Task goal: When you reach the line in the data below that contains "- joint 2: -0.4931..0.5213", please start repeating lines exactly, and stop after the line that contains "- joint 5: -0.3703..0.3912", repeating nothing else.

Supplied data:

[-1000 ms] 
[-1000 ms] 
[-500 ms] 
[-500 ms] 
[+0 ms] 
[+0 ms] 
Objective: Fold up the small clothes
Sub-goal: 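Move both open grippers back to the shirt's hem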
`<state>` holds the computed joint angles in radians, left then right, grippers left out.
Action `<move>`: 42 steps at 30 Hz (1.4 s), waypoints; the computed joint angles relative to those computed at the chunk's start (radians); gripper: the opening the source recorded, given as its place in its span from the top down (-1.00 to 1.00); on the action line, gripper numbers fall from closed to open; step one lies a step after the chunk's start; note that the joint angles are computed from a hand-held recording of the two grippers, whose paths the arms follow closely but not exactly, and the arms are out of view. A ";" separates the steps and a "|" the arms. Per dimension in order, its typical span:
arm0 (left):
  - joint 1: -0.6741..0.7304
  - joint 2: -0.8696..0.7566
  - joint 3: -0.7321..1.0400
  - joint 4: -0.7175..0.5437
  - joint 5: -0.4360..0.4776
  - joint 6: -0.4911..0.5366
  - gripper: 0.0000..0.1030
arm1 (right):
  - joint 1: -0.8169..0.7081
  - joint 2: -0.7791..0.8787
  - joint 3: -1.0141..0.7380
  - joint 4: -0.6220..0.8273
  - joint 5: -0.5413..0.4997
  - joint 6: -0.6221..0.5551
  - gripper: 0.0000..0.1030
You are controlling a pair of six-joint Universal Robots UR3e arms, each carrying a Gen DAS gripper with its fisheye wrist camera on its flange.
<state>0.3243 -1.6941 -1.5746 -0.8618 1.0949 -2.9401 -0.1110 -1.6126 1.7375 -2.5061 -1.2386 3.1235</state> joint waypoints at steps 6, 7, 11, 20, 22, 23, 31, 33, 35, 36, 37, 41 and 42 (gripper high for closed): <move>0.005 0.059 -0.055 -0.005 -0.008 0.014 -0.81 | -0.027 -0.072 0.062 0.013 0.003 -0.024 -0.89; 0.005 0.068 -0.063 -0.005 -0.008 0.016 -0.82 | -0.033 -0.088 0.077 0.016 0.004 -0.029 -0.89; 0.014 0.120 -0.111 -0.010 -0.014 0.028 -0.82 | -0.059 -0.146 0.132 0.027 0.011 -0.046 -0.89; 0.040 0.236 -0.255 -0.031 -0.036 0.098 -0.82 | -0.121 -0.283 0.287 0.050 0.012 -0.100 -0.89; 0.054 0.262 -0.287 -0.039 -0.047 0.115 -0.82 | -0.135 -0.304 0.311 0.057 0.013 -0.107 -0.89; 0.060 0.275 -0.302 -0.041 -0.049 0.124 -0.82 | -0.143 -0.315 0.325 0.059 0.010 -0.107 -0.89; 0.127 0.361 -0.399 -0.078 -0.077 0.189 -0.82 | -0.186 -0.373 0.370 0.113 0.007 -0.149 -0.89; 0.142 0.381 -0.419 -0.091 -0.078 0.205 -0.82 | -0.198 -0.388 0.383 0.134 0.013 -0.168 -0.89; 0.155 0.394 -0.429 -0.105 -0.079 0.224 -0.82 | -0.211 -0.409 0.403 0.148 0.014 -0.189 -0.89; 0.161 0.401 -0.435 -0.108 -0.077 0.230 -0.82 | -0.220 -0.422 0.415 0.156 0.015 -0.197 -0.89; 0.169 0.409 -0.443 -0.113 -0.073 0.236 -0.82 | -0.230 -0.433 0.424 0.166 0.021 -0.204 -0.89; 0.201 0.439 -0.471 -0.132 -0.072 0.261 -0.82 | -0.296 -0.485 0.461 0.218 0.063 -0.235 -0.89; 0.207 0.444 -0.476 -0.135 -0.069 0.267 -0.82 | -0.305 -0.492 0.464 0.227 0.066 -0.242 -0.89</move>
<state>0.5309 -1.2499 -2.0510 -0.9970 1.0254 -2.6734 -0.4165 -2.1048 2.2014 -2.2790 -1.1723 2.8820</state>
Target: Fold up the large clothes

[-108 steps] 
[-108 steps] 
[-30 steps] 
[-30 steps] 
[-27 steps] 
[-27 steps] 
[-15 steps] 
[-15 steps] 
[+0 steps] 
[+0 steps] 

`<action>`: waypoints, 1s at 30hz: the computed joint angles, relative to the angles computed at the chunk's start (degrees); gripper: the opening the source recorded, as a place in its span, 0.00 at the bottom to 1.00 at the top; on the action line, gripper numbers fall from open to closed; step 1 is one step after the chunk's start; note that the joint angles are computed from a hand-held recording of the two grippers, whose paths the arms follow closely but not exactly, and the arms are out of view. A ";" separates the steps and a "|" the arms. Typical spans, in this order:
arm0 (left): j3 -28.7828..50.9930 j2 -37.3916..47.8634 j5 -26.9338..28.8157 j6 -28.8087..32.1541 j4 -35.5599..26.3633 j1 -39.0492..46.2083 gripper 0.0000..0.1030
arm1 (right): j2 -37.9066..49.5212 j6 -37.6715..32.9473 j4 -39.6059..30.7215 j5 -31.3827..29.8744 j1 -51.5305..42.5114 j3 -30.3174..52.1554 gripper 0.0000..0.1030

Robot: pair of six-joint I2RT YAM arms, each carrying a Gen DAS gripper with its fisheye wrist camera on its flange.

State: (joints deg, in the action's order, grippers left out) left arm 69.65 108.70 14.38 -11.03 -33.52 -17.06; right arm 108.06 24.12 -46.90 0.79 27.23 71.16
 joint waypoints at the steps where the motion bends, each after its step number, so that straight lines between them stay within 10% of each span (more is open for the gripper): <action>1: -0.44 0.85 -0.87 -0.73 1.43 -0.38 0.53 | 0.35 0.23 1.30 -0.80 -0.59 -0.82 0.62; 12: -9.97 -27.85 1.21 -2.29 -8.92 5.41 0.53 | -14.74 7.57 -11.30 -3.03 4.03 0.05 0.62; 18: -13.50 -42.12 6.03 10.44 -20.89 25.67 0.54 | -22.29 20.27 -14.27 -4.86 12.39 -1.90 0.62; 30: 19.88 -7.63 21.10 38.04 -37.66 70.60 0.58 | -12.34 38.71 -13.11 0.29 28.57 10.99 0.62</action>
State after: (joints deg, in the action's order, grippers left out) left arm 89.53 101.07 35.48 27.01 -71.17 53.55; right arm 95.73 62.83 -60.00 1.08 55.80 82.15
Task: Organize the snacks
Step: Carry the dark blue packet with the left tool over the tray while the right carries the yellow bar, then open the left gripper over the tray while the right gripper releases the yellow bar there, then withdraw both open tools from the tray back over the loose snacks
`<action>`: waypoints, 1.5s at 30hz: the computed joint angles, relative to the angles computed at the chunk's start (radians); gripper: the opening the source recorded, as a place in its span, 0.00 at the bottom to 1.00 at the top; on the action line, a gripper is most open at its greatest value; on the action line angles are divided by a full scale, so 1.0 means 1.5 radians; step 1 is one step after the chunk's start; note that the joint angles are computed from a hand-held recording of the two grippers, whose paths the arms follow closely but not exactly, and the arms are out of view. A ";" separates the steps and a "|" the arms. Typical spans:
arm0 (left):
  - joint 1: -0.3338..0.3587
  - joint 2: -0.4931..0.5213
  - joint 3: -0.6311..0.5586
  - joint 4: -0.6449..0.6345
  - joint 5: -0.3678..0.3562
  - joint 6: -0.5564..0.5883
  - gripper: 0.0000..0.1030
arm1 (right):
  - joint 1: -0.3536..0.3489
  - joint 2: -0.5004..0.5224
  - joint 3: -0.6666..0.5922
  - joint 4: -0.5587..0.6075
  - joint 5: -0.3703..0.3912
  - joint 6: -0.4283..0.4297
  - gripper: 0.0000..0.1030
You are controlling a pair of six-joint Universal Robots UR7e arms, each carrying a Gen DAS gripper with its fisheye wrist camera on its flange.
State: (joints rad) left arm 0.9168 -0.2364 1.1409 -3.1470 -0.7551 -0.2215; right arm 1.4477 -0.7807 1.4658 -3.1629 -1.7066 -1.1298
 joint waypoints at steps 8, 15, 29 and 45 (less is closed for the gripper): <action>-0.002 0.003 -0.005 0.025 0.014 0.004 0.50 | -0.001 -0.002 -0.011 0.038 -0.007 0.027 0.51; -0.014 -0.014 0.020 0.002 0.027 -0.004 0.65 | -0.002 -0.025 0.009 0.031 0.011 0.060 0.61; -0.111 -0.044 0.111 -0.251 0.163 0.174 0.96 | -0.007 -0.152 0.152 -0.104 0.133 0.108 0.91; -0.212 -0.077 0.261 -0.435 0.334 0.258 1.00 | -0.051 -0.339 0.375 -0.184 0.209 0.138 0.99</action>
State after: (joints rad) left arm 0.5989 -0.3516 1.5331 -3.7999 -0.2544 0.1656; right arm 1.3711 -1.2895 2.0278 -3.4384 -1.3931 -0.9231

Reply to the exercise:
  - joint 2: -0.4931..0.5213
  - joint 3: -0.6311..0.5586
  - joint 4: -0.6449..0.6345
  - joint 5: -0.3678..0.3562
  - joint 6: -0.5564..0.5883
  - gripper: 0.0000..0.1030
arm1 (right):
  - joint 1: -0.3536..0.3489
  - joint 2: -0.5004..0.5224
  - joint 3: -0.6666..0.5922
  - joint 4: -0.5587..0.6075
  - joint 5: -0.3703..0.3912

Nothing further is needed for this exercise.